The gray tiles are input tiles, green are addition/subtraction tiles, yellow are copy/duplicate tiles, orange tiles are shift tiles, and blue tiles indicate the remainders of the corresponding division process. The calculation is growing upward and toward the right. Image: Computing Real Numbers using DNA Self-Assembly, Shah et al, Laboratory of Natural Information Processing, DAIICT.

You can see that the calculation is an ongoing infinite series – specifically, the Leibniz series, which estimates π as an infinitely alternating sequence of additions and subtractions between smaller and smaller fractions. Because it is infinite, the trio’s calculator’s ability to find a more precise value of π depends only on how many tiles are available. Second, because the calculator can compute infinite series, any number or problem that can be reduced to the solution of an infinite series is now solvable using this calculator.
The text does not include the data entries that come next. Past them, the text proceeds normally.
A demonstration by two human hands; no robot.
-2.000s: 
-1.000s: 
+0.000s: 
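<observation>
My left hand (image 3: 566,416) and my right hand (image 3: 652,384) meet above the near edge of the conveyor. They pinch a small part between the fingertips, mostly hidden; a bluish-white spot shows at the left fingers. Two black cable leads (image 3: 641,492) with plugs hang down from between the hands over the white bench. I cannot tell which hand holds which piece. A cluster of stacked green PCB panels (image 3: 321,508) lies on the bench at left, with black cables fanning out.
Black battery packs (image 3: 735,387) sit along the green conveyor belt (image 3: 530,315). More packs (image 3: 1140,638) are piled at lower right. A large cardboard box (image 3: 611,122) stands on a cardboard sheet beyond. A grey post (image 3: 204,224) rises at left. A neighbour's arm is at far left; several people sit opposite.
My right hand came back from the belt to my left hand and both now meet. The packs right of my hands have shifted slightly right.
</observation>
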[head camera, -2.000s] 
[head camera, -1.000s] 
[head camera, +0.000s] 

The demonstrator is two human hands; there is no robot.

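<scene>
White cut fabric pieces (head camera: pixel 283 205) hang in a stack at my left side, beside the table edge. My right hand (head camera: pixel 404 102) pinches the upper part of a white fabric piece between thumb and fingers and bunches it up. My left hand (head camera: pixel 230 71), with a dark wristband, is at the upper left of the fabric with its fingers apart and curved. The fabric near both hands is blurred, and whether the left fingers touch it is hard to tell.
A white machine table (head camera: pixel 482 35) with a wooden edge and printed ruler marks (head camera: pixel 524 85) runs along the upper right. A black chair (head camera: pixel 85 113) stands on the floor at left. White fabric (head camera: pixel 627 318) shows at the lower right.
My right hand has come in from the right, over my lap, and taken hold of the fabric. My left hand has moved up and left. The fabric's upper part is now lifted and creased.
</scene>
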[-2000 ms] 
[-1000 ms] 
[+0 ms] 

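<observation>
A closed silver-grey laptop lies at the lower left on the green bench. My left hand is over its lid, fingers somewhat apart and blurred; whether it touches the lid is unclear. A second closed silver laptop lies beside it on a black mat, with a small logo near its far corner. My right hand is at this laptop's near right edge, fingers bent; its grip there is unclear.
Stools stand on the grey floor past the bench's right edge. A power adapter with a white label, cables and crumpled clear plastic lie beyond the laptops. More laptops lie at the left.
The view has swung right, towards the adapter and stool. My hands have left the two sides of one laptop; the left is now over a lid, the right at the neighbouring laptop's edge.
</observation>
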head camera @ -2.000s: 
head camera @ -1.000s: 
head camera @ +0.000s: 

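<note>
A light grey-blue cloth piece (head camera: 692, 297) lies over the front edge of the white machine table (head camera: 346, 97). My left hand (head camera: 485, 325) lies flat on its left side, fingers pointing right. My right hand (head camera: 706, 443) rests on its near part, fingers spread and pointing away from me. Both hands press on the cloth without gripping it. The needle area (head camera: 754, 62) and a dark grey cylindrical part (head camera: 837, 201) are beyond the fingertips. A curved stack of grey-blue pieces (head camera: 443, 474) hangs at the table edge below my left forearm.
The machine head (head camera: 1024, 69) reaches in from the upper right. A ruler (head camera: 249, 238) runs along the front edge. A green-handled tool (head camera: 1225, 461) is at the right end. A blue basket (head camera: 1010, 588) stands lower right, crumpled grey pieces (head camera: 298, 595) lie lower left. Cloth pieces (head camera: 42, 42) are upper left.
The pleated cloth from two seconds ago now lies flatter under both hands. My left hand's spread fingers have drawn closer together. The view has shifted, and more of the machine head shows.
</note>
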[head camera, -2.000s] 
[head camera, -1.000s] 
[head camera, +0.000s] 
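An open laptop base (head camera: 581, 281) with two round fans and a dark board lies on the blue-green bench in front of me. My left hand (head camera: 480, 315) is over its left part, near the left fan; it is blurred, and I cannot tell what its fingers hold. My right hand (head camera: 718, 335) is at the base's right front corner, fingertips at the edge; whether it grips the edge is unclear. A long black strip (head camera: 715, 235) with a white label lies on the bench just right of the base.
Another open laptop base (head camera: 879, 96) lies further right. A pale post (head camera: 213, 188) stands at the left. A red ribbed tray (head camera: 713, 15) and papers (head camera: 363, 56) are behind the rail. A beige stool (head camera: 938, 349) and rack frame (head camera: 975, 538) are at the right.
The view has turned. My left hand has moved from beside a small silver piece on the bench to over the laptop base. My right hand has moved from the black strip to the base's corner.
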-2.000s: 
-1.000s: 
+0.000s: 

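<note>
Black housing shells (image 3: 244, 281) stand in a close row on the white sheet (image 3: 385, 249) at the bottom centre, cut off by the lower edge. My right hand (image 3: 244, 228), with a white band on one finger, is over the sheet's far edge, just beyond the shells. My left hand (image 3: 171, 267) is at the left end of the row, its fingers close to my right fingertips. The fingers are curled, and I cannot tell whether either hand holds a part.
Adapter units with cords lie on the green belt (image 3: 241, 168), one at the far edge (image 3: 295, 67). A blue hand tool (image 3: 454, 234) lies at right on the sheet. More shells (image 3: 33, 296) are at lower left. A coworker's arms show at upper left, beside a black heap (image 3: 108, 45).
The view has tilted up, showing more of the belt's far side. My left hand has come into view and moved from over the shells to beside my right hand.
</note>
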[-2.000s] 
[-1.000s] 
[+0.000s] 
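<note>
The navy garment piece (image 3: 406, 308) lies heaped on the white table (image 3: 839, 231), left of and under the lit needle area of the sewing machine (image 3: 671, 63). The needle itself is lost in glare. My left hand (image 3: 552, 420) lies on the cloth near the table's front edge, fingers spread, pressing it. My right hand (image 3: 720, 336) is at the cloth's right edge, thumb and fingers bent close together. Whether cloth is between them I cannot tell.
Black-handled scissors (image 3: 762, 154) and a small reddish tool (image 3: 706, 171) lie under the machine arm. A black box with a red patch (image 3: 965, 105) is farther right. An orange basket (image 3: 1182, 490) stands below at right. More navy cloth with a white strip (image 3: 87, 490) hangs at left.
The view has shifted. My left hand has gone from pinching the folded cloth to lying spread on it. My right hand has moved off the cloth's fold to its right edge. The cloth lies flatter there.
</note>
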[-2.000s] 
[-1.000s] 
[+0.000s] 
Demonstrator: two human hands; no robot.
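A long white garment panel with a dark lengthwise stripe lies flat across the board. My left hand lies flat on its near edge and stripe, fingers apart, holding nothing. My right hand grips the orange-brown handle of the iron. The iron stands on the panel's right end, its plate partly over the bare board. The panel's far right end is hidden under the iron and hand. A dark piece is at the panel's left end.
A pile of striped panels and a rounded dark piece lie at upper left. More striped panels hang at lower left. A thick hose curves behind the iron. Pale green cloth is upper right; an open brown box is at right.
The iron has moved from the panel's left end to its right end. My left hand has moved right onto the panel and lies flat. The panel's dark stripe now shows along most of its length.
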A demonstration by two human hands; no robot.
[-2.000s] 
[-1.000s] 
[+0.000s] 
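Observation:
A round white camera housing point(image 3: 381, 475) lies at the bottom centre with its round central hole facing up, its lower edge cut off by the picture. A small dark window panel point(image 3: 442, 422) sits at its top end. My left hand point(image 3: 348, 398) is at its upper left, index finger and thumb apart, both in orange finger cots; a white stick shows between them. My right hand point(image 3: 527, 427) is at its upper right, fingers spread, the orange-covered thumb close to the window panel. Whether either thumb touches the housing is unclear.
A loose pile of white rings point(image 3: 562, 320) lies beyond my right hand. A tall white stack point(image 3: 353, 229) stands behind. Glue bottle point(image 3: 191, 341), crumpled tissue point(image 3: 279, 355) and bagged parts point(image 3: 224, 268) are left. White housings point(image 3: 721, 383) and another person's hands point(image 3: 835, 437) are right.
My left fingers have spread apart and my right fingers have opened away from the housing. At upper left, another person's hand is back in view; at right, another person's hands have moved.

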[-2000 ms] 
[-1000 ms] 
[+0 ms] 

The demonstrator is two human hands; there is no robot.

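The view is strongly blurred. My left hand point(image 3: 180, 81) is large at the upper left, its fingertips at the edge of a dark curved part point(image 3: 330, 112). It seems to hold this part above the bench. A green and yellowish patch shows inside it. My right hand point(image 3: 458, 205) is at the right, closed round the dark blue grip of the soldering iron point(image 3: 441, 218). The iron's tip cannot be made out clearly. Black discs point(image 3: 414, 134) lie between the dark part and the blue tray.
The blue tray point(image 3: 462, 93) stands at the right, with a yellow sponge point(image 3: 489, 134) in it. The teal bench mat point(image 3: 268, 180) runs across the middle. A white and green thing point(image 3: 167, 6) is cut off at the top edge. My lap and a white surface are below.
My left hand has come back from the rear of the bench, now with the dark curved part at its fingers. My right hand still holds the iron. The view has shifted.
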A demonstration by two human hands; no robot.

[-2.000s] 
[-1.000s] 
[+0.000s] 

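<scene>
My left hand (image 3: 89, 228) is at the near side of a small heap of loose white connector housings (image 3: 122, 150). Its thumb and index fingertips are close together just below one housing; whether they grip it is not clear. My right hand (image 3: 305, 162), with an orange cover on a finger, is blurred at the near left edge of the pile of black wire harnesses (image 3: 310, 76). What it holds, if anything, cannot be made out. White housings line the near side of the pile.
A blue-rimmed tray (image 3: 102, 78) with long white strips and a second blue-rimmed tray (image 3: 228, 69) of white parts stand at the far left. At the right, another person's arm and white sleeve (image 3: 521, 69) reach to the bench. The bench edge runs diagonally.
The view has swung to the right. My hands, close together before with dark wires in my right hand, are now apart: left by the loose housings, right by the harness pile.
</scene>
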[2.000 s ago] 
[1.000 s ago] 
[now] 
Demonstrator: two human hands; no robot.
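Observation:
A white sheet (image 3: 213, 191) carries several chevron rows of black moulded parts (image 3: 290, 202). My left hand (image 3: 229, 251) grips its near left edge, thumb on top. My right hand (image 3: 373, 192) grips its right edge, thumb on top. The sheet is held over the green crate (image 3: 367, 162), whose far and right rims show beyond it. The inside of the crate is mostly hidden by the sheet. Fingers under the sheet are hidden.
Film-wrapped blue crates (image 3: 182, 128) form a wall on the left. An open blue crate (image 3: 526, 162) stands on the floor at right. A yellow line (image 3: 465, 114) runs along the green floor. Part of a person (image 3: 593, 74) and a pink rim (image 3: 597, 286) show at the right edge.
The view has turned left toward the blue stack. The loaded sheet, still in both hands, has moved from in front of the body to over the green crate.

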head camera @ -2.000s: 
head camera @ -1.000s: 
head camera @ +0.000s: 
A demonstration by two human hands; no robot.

This would merely be a curious yet tedious way to calculate if not for its potential to exploit the biological properties of DNA to enhance the calculator’s abilities. Although this hasn’t been elaborately outlined in the trio’s pre-print paper on arXiv, it is plausible that such calculators could be used to guide the development of complex and evermore intricate DNA structures with minimal human intervention, or to fashion molecular logic circuits commoving microscopic robots delivering drugs within our bloodstreams. Studies in the past have already shown that DNA self-assembly is Turing-universal, which means it can perform any calculation that is known to be calculable.

The DNA molecule is itself a wondrous device, existing in nature to store genetic data over tens of thousands of years only for a future inheritor to slowly retrieve information essential for its survival. Scientists have found the molecule can hold 5.5 petabits of data per cubic millimeter, without letting any of it become corrupted for 1 million years if stored at -18 degrees Celsius.